When the State or any political cause becomes God-like and therefore ceases to acknowledge the limitations of its own power, it must be strongly censored or condemned…no matter what political party it is. Historically, the Catholic Church has been able to raise her prophetic voice against such an abuse of power when she was detached from the approvals and disapprovals of civil magistrates. This holy indifference was enormously beneficial to society; it gave the Church strength to fight on behalf of God’s rights and the rights of the needy.

Ancient Wise Counsel:

As an historian, Alexis de Tocqueville reminded his fellow Catholics in Europe and America that when the Church is disentangled from political ties, her mission flourishes all the more. From his book, Democracy in America, he identifies the reason behind the spiritual success of a politically detached Church:

“When a religion founds its empire upon the desire of immortality which lives in every human heart, it may aspire to universal dominion; but when it connects itself to a government…it forfeits the hope of reigning over all. As long as a religion rests upon those sentiments which are the consolation of all afflictions, it may attract the affections of mankind…”
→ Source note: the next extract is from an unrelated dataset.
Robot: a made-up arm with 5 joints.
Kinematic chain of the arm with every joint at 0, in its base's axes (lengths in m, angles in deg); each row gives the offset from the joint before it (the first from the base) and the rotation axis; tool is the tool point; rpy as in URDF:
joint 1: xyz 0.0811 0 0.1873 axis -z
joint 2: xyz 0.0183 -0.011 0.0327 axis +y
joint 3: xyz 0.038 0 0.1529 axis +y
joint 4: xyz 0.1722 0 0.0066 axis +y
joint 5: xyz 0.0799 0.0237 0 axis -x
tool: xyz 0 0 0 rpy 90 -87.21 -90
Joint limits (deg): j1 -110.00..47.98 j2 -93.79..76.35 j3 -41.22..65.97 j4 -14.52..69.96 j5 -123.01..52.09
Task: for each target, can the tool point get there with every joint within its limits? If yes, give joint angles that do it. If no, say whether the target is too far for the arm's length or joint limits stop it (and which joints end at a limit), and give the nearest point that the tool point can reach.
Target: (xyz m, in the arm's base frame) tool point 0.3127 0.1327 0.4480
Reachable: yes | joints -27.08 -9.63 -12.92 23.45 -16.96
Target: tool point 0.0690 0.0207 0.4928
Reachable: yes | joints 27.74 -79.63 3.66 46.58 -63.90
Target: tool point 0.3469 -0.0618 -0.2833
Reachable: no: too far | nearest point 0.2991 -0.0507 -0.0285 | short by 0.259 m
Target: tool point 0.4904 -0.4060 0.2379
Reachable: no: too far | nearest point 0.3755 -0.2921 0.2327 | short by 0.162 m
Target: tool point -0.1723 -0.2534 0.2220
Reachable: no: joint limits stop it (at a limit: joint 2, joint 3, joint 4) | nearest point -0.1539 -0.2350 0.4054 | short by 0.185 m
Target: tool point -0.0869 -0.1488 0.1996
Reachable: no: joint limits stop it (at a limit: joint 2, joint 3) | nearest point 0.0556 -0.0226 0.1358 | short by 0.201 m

God, death, and immortality are topics which appeal to the human spirit because the life of the body is short and uncertain. As Psalm 103 reminds us: “As for man, his days are like the grass; he blossoms like a flower in the field. A wind sweeps over it and it is gone; its place knows it no more.” These truths may become irrelevant to a society that has grown prosperous and comfortable (such as our own), but they nevertheless have enduring relevance to individuals. After all, death awaits us all. When loved ones precede us in death, when marriages are troubled, or when life loses its luster through suffering, quite often we look for answers. It is during these times of crisis that we become acutely aware of our exile. We are but migrants in search of a better home. Hence, when the Gospel is made to apply to our mortality and the search for God, then it enjoys a universal appeal that transcends all barriers. With this, the Catholic Church is in a much better position to represent He who said, “My kingdom does not belong to this world…my kingdom is not here."